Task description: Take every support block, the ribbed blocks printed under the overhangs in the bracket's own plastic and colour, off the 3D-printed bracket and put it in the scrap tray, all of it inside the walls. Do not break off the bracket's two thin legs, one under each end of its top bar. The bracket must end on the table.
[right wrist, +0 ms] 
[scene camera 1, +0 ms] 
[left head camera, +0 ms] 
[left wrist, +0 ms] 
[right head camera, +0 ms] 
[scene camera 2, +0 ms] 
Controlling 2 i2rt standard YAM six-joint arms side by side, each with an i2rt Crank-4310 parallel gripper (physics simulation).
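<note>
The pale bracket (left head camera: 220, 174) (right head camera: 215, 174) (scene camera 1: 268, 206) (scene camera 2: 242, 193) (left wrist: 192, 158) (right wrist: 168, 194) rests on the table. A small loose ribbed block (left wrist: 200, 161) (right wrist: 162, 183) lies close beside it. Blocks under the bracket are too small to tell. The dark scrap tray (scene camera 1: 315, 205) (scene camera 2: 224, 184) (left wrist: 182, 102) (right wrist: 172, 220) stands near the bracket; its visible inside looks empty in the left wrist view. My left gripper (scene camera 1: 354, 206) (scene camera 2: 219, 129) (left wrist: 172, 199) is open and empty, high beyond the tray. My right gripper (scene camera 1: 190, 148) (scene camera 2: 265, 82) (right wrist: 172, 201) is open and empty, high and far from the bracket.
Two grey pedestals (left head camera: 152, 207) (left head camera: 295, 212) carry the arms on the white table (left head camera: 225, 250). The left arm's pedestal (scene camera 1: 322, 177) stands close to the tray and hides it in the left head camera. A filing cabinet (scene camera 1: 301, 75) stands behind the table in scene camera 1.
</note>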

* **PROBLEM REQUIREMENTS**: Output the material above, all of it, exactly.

* **REPLY**:
Task description: Take every support block, the ribbed blocks printed under the overhangs in the bracket's own plastic and colour, off the 3D-printed bracket and put it in the scrap tray, all of it inside the walls. Do not break off the bracket's two thin legs, one under each end of its top bar. The bracket must end on the table.
[right wrist, +0 ms] 
[scene camera 1, +0 ms] 
[left head camera, +0 ms] 
[left wrist, +0 ms] 
[right head camera, +0 ms] 
[scene camera 2, +0 ms] 
Controlling 2 i2rt standard YAM six-joint arms side by side, each with an i2rt Crank-4310 parallel gripper (physics simulation).
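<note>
The pale bracket (left head camera: 220, 174) (right head camera: 215, 174) (scene camera 1: 268, 206) (scene camera 2: 242, 193) (left wrist: 192, 158) (right wrist: 168, 194) rests on the table. A small loose ribbed block (left wrist: 200, 161) (right wrist: 162, 183) lies close beside it. Blocks under the bracket are too small to tell. The dark scrap tray (scene camera 1: 315, 205) (scene camera 2: 224, 184) (left wrist: 182, 102) (right wrist: 172, 220) stands near the bracket; its visible inside looks empty in the left wrist view. My left gripper (scene camera 1: 354, 206) (scene camera 2: 219, 129) (left wrist: 172, 199) is open and empty, high beyond the tray. My right gripper (scene camera 1: 190, 148) (scene camera 2: 265, 82) (right wrist: 172, 201) is open and empty, high and far from the bracket.
Two grey pedestals (left head camera: 152, 207) (left head camera: 295, 212) carry the arms on the white table (left head camera: 225, 250). The left arm's pedestal (scene camera 1: 322, 177) stands close to the tray and hides it in the left head camera. A filing cabinet (scene camera 1: 301, 75) stands behind the table in scene camera 1.
</note>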

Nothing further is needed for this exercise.